My favorite papers at the NAACL’2013 conference in Atlanta last week were “Learning a Part-of-Speech Tagger From Two Hours of Annotation” (Dan Garrette and Jason Baldridge, University of Texas at Austin) and “Improved Reordering for Phrase-Based Translation with Sparse Features” (Colin Cherry, NRC Canada).
Garrette and Baldridge show how by starting from annotated data that can be obtained with minimal effort (2 hours of work), one can apply existing model minimization, unsupervised, and supervised learning techniques in order to produce a reasonable tagger. By starting from type-supervised data generated automatically from existing annotated corpora, the authors could go a step further and answer not only the question of how good a POS tagger one can build with two hours of annotation investment, but also, how many hours of annotation investment are needed in order to deliver a state-of-the-art POS tagger.
The reason I liked Garrette and Baldridge’s paper most though is because it breaks away from an increasingly worrisome trend in the field: unsupervised learning for the sake of unsupervised learning.
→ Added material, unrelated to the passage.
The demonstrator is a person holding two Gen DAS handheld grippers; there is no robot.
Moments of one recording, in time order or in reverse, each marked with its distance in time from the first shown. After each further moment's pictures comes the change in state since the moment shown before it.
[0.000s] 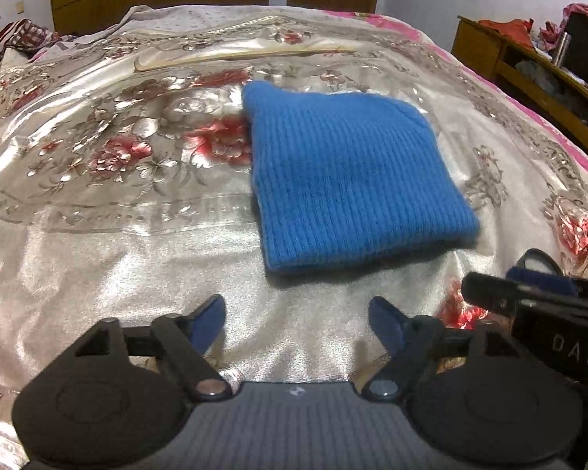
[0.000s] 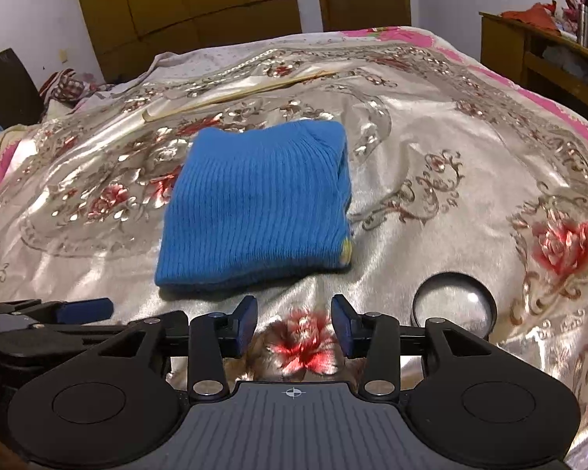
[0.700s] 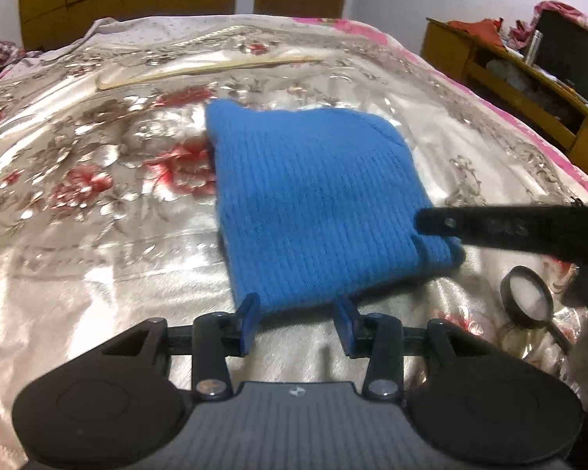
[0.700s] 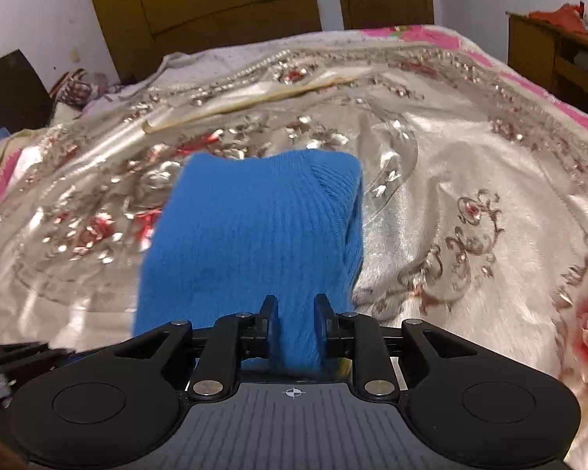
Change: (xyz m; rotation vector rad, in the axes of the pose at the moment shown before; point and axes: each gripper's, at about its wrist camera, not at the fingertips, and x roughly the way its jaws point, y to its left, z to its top) left arm 0.015 -0.003 0.021 0.045 -0.021 -0.088; right arm 0.051 -0.016 0.059 -0.036 0.001 0.067
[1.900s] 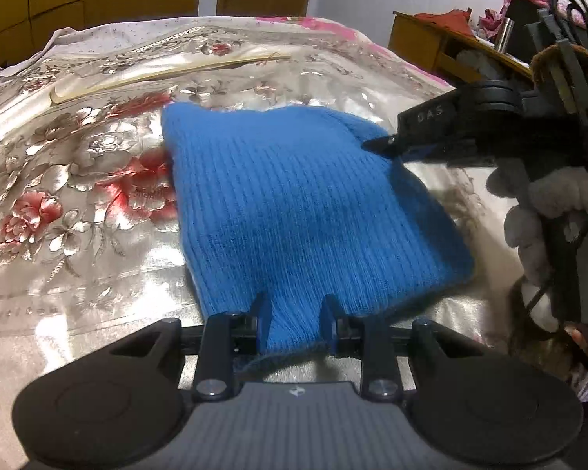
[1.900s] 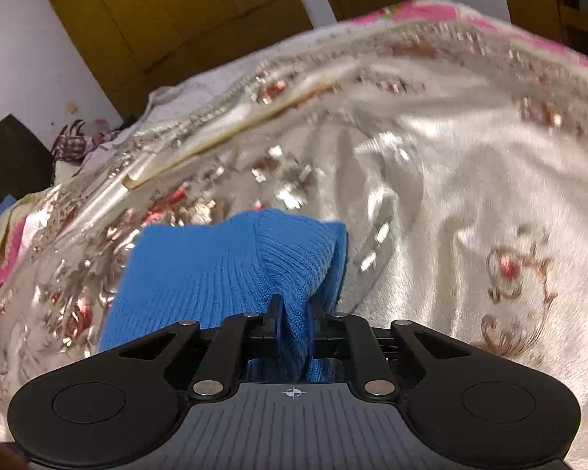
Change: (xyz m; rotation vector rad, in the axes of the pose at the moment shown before) left arm 0.040 0.002 0.018 0.080 -0.005 -0.102; right arm 0.080 -0.068 0.052 0.154 -0.022 0.145
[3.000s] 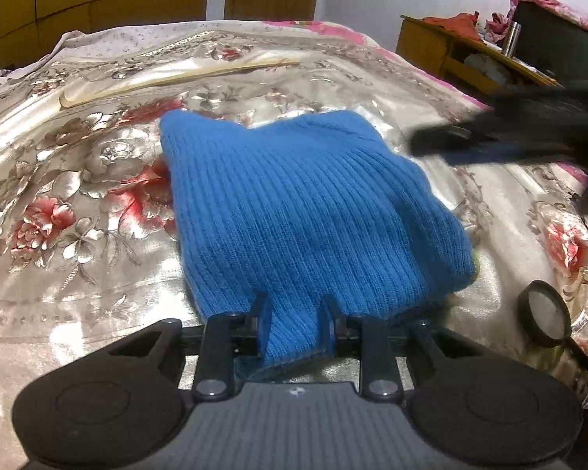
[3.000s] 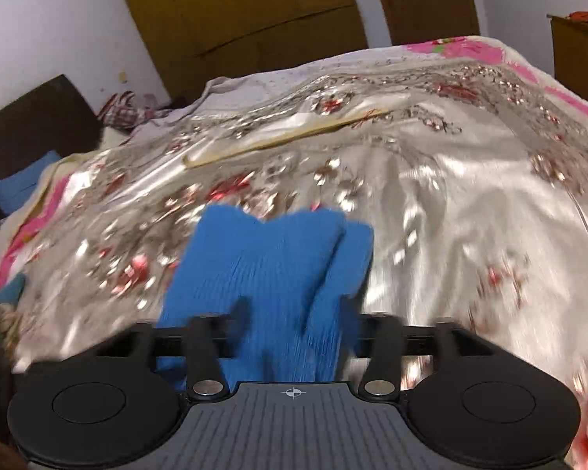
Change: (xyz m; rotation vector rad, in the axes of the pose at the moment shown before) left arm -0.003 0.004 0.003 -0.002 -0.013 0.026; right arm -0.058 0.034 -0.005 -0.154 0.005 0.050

For many natural language processing (NLP) tasks, from Part-of-Speech tagging to dependency parsing, unsupervised learning is producing crappy, unusable results. In my view, spending years of effort and entire PhDs advancing the state of the art from 40 to 50% accuracy when 2 hours of investment in annotation takes one to 80-90% accuracy does not seem like the kind of impact one would hope to get from some of the top talent in the field. I am hopeful that Garrette and Baldridge’s approach will encourage NLP researchers to write more papers that fall into the category “Look Mom! I improved the state-of-the-art with only $250 of investment in data annotation” and fewer papers that fall into the category “Look Mom! I spent three years of my life and no money on data annotation, but I got a system that is 53% below the state of the art.”
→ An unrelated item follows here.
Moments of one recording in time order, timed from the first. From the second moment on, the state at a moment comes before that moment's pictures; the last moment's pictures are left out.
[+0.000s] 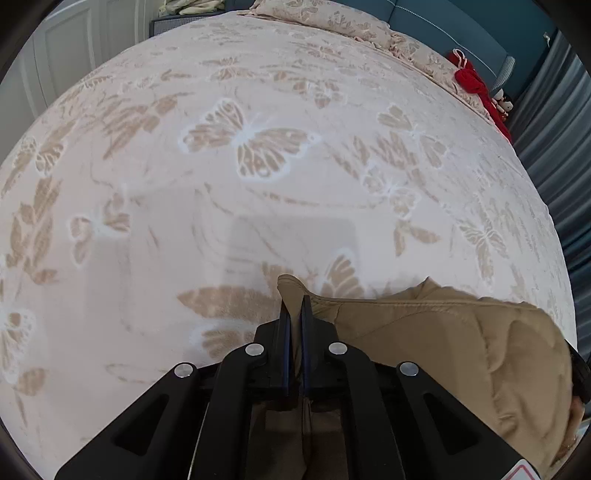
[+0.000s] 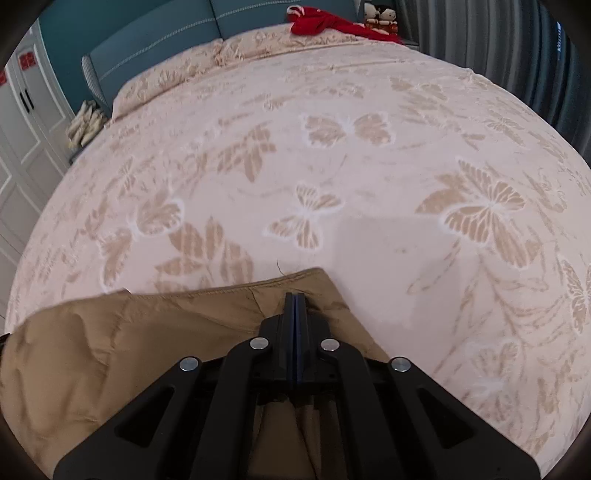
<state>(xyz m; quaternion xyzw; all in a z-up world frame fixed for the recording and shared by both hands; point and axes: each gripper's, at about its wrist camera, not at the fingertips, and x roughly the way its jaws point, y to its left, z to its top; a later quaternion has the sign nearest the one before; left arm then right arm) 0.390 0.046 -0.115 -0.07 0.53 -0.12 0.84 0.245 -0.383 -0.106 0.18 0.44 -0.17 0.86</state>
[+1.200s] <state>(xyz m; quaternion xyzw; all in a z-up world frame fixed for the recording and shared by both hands) 0.314 -0.102 -0.048 0.00 0.48 -0.17 0.86 0.249 -0.242 -0.038 0.16 0.42 -0.02 0.89</state>
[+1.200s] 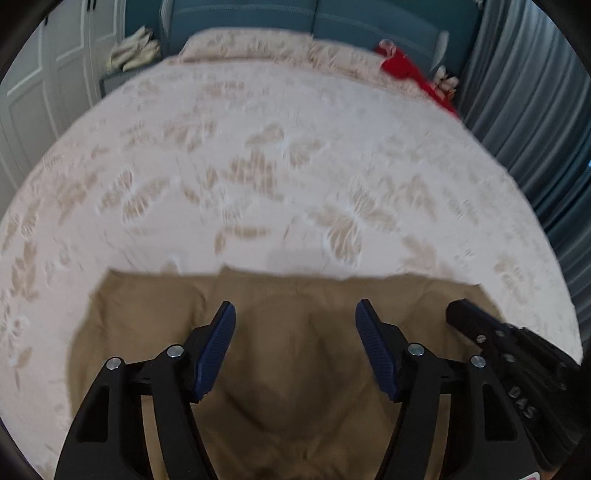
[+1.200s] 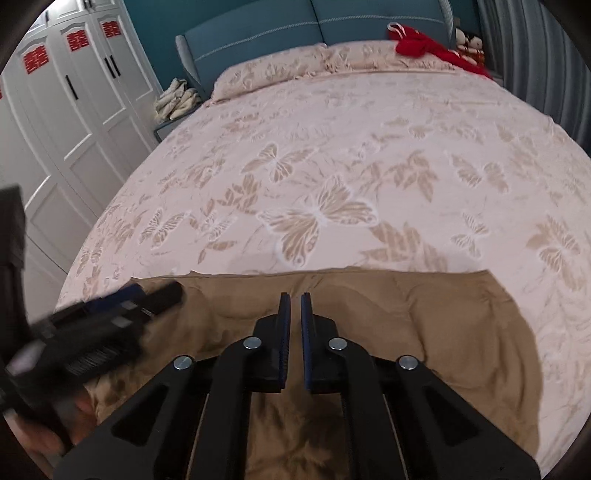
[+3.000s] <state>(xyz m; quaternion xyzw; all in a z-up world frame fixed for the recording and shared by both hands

In the second paper, Cherry shows how one can estimate and exploit sparse re-ordering features in statistical machine translation. By tightly integrating the sparse model estimation into the decoder, Cherry gets statistically significant increases in translation accuracy. Any paper that advances the state of the art in reordering for SMT ranks highly on my list – getting the target words into the right order is arguably one of the most difficult challenges in machine translation today. However, this paper got me excited for a different reason altogether. Training SMT engines have, to date, followed two classes of approaches: at one extreme, most researchers estimate first classes of parameters (a direct translation model, a reordering model, etc) using maximum likelihood estimators and then weight the importance of these classes by decoding and re-decoding a tuning corpus. More recently, several researchers have gone to the other extreme, where they estimate all hundreds of millions of SMT parameters online, via decoding again and again the entire training corpus. Cherry’s paper falls into the middle – most parameters are estimated cheaply, using ML estimators. However, a handful of parameters, those that govern reordering, are estimated online, in conjunction with other, more granular weights that govern classes of parameters/sub-models.
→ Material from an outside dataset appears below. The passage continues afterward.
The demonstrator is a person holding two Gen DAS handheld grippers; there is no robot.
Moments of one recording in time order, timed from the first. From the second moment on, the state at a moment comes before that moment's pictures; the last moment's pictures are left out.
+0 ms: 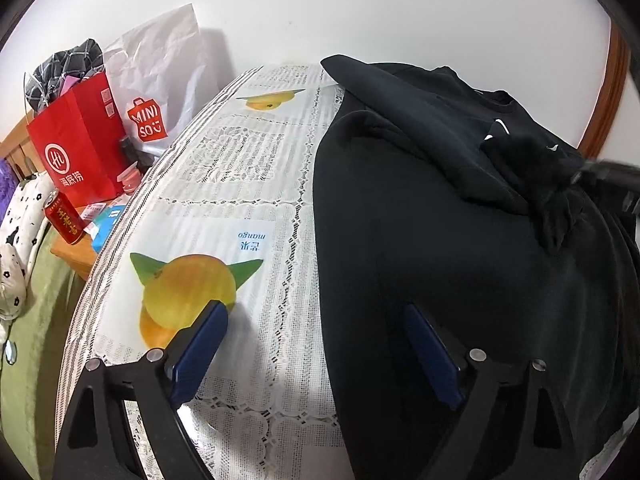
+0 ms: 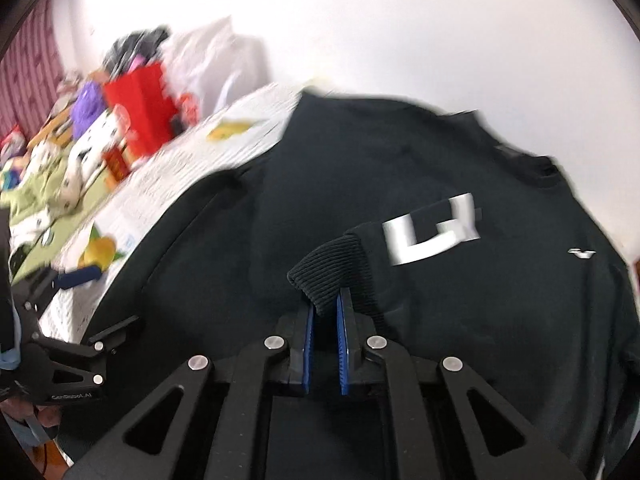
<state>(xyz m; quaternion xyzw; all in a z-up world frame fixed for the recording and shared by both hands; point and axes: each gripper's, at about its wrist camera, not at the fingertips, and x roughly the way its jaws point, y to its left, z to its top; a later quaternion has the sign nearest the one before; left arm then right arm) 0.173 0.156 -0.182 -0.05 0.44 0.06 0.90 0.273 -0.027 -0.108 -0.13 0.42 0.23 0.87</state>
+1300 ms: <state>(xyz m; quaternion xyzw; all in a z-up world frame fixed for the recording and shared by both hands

Almost 15 years ago, it took me a few years to understand that IBM Models 1 and 2 are not only the first documented steps of an intellectual journey that eventually took the IBM team to proposing Model 5, but more importantly, a required prop for enabling Models 3-5 estimation not to get stuck in some horrible local maxima (training Models 3-5 directly, without biasing them with the parameters learned by Model 1 leads to terrible results). Which makes me wonder whether Colin Cherry’s approach should be further evolved into one where online training methods are constrained first to learn only a subset of parameters and then encouraged to learn incrementally more and more complex classes of parameters in an effort to avoid local maxima that have nothing to do with translation quality.